Recently, there have been several studies on the Ki67 prediction in HCC based on CT [26] and MR [17, 35], but there is no study on the Ki67 prediction in ICC based on CT or MR. In our study, a total of 22 radiomics features (T1WI image: 10, PVP image: 9, DP image: 7) are correlated with the Ki67 status (Fig. 6A and Table S5). And T1V_firstorder_Maximum (r = − 0.225, p = 0.002), T1V_glszm_LowGrayLevelZoneEmphasis (r = 0.216, p = 0.004), T1V_ngtdm_Busyness (r = − 0.210, p = 0.005), and T1D_glszm_LargeAreaEmphasis (r = − 0.212, p = 0.005) have strong correlation, which happens to explain why T1V model shows the most sable predictive efficiency among single MR sequence models. Peng et al. [31] predicted Ki67 status in ICC based on ultrasound radiomics features, principal component analysis as an unsupervised feature dimensionality reduction method, was used before LASSO in the feature selection, therefore, the features finally used to predict Ki67 status were weakly interpretable. The study about Ki67 status prediction in HCC conducted by Ye et al. [17] was similar to our study, only two glrlm features (LongRunHighGrayLevelEmphasis, LongRunLowGrayLevelEmphasis) are identical to our study, suggesting that these two features may be independently related to the Ki67 status, regardless of tumor type.

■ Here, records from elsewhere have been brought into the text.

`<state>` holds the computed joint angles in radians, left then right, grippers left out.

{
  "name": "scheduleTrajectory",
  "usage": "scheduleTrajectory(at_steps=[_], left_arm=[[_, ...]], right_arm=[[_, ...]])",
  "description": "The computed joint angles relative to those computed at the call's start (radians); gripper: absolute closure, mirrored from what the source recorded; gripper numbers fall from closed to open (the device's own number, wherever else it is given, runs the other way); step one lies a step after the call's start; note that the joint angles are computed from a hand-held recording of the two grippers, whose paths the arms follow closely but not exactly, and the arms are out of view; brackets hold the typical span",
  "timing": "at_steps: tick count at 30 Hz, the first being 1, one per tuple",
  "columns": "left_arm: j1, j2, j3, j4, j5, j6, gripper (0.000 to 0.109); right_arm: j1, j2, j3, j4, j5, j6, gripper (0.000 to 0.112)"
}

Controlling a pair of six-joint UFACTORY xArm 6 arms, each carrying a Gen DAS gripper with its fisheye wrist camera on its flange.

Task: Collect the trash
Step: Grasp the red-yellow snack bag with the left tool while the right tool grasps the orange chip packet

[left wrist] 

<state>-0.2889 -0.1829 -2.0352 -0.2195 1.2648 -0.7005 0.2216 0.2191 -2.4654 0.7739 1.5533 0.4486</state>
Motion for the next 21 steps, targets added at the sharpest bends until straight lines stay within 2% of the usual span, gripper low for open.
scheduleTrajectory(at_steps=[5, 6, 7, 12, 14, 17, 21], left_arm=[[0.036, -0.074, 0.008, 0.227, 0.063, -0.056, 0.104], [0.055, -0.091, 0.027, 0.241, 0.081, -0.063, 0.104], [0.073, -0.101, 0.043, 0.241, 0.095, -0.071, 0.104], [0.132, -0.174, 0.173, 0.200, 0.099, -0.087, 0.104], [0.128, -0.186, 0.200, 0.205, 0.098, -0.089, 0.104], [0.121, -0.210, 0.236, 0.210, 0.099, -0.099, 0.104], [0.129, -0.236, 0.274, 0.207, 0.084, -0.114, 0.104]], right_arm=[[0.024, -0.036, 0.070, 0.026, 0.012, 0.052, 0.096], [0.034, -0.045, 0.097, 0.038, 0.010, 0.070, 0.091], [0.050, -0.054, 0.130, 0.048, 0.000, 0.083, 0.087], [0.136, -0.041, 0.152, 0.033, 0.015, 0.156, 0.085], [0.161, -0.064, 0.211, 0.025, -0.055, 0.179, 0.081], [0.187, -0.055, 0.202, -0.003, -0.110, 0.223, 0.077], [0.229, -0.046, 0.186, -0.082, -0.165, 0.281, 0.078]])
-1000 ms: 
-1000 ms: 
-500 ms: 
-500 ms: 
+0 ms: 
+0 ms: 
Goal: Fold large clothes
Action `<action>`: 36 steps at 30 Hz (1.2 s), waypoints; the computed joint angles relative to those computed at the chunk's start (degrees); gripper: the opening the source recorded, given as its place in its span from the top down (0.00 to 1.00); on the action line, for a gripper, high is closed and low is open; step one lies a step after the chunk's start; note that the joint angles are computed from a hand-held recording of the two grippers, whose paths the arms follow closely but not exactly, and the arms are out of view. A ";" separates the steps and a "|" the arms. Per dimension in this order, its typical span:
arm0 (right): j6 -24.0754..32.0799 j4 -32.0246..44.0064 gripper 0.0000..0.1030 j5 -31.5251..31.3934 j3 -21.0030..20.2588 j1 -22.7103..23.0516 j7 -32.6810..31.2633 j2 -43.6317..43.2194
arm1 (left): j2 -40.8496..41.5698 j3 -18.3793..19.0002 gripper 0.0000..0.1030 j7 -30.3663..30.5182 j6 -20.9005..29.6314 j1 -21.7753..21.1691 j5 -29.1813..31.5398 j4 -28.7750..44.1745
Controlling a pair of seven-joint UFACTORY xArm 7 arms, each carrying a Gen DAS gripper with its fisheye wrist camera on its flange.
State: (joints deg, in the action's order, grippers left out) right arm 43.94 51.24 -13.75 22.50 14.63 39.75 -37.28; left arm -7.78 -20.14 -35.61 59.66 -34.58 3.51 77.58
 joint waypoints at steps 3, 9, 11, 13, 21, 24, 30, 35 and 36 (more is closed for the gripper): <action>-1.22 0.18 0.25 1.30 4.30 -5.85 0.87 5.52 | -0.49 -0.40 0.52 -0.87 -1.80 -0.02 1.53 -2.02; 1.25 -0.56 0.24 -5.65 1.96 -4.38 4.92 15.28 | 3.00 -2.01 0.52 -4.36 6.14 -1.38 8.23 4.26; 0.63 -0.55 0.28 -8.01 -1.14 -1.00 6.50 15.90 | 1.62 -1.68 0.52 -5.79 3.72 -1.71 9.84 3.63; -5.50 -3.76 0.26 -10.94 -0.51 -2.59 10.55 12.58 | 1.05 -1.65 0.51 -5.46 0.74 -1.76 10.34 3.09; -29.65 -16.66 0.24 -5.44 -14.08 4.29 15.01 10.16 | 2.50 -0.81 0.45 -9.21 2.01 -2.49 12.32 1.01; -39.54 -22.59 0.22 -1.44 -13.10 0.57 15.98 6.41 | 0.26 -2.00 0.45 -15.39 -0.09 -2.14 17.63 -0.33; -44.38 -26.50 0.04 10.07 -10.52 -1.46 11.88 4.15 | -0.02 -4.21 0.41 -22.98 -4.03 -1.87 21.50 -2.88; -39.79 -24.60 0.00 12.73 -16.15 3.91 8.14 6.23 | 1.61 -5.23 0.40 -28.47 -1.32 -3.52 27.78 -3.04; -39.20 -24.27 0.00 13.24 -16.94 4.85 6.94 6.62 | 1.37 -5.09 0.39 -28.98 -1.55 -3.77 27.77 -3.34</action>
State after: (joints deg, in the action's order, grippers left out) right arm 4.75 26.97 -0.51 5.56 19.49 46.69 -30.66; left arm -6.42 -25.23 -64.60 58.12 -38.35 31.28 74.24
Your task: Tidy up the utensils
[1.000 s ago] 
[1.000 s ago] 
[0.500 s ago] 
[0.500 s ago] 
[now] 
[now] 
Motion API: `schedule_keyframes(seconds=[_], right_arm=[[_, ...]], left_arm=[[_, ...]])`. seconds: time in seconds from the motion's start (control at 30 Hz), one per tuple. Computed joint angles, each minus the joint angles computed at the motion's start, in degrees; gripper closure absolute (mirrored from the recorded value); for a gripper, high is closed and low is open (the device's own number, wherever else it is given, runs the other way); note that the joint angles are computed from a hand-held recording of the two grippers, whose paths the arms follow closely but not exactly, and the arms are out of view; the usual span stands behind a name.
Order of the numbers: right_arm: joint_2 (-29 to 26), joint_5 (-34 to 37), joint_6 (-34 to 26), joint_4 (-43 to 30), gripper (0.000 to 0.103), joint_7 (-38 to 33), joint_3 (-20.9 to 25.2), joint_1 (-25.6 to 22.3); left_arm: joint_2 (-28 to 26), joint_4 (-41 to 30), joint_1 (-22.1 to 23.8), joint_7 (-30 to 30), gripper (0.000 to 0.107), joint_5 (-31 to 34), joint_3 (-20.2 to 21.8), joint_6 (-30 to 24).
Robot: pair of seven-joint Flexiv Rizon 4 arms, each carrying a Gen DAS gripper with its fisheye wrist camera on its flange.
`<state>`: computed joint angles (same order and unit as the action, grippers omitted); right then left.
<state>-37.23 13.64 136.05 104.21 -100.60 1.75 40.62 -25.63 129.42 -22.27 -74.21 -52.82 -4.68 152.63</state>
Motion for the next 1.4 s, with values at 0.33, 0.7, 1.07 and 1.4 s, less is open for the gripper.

There are several limitations in our study. Firstly, we define “Ki67 LI ≥ 25%” as high Ki67 status in our study according to previous studies, however, the reason why the Ki67 cut-off value of ICC is higher than that of HCC needs further study. Secondly, selection bias is inevitable in retrospective study, and an estimation of the effect of the splitting procedure may be needed in future study. Thirdly, there is no study on the Ki67 prediction in ICC based on MR in the past, thus more studies in this area are needed to compare and verify our study, and the correlation between radiomics features and Ki67 status, complex clinicoradiological features need to be further explained. Finally and importantly, larger cohorts from other centers are needed to be enrolled for prospective validation of our Ki67 prediction model.

In summary, the combined Ki67 model incorporating clinical feature (HBV), imaging features (arterial rim enhancement on AP and enhancement pattern) and radiomics features (on T1, T1V and T1D sequences) is a potential biomarker in Ki67 prediction, and the flowchart of the combined Ki67 prediction model may be a potential tool in Ki67 stratification of ICC patients (Fig. 4).